PENGALIHAN STATUS TANAH PEMERINTAH HARUS LEWAT KEPPRES[1]
Jakarta, Antara
Pengalihan status tanah pemerintah mulai tahun anggaran 1994/95 hanya bisa dilakukan melalui keputusan presiden (Keppres) dan tidak lagi berdasarkan keputusan pejabat biasa.
“Keputusan ini di satu pihak seperti berlawanan dengan deregulasi namun dilakukan justru untuk mempersulit pengubahan status itu,” kata Menteri Negara PPN/ Ketua Bappenas Ginandjar Kartasasmita di Bina Graha, Kamis.
Setelah bersama Menko Ekku/Wasbang Saleh Afiff, Mensesneg Moerdiono serta Menkeu Mar’ie Muhammad melapor kepada Presiden Soeharto tentang persiapan Repelita VI, Ginandjar mengatakan pula dalam waktu dekat Keppres 29/84 tentang tata cara pelaksanaan APBN akan diperbaiki. Ginandjar menjelaskan, pengubahan status tanah negara hanya bisa dilakukan oleh Presiden antara lain karena makin mahalnya harga tanah. Harga tanah tidak akan pemah turun, katanya.
Ia menyebutkan, peraturan baru itu antara lain dikeluarkan dengan memperhatikan pengalaman selama ini. Biasanya pengalihan status tanah negara dilakukan setelah mendapat persetujuan menteri keuangan.
“Keputusan tentang pengalihan status tanah negara itu akan dikeluarkan Presiden setelah mendengarkan pertimbangan menteri keuangan,” katanya.
Pengubahan status tanah negara itujuga termasuk bila milik pemerintah itu akan digunakan bagi proyek BOT (Build, operate and transfer). Berdasarkan status ini, sebuah proyek akan dibangun oleh pengusaha yang kemudian mengoperasikan proyek itu selama jangka waktu tertentu yang kemudian akan diserahkan kepada pemerintah.
Tender
Ketika menjelaskan rencana perubahan Keppres 29/84 itu, Ginandjar mengatakan ,pergantian itu harus dilakukan karena ketentuan lama sudah tidak sesuai dengan perkembangan zaman yang begitu cepat.

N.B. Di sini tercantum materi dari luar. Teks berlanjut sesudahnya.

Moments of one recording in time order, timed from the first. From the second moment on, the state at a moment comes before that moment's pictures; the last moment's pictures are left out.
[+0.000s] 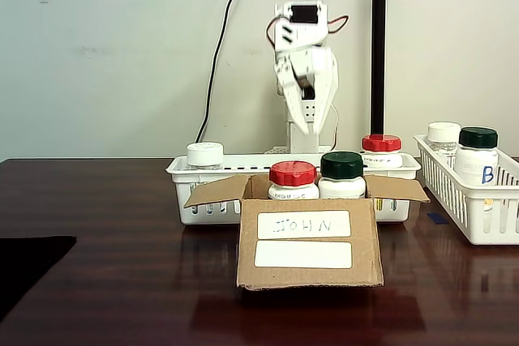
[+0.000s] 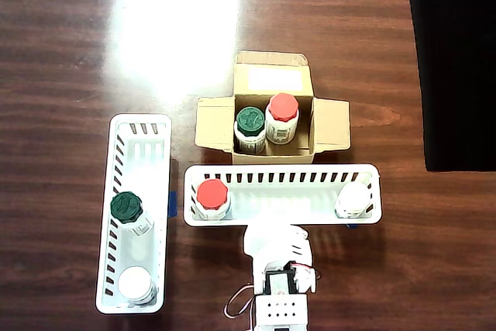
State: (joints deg) arm 5.4 151.0 144.7 45.3 112.5
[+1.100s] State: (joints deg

Ia memberi contoh, peraturan lama menetapkan bahwa tender proyek pemerintah harus diikuti sedikitnya oleh sepuluh perusahaan.

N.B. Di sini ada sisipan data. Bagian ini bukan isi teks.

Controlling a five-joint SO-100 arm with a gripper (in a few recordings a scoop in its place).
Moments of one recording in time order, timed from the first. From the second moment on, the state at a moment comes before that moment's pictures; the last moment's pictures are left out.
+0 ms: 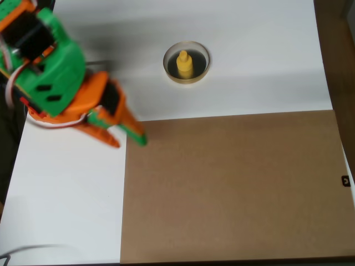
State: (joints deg) arm -2.0 137.7 125.9 77.3 -38.6
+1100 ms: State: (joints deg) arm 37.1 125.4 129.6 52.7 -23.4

“Namun ternyata tidak di semua daerah ketentuan itu bisa diterapkan. Nantinya bisa saja tender diikuti hanya oleh lima perusahaan,” katanya.
Iajuga menjelaskan, ketentuan lama yang mengatur pengambil keputusan tentang pemenang tender tidak memadai lagi. Ketentuan lama mengatur nilai proyek yang bisa diputuskan seorang dirjen, menteri, hingga menko.

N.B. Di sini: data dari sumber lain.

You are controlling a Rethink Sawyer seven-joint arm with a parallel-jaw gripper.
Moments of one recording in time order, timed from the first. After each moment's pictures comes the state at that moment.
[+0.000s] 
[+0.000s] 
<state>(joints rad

“Nilai Rp3 miliar yang dahulu tentu tidak bisa disamakan dengan yang sekarang,” kata Ginandjar.
Keppres baru itu diharapkan keluar sebelum tanggal 21 Maret karena pada saat itu para pejabat yang berkaitan dengan pelaksanan tender akan bertemu. Sementara itu, Menko Ekku/Wasbang Saleh Afiff mengatakan, pengubahan Keppres 29/84 itu akan memperhatikan prinsip desentralisasi. Kepada Kepala Negara, juga dilaporkan saran serta pertirnbangan DPR tentang naskah Repelita VI yang disampaikan baru-baru ini.
“Saran serta pandangan DPR akan diperhatikan secara sungguh oleh pemerintah,” kata Saleh Afiff.(T.EU02/EU06 /10/03/9413:35/RU 1!15:20)
Sumber:ANTARA (10/03/1994)
__________________
[1] Dikutip sesuai tulisan dan ejaan aslinya dari Buku “Presiden Ke II RI Jenderal Besar HM Soeharto dalam Berita”, Buku XVI (1994), Jakarta: Antara Pustaka Utama, 2008, hal 559-560.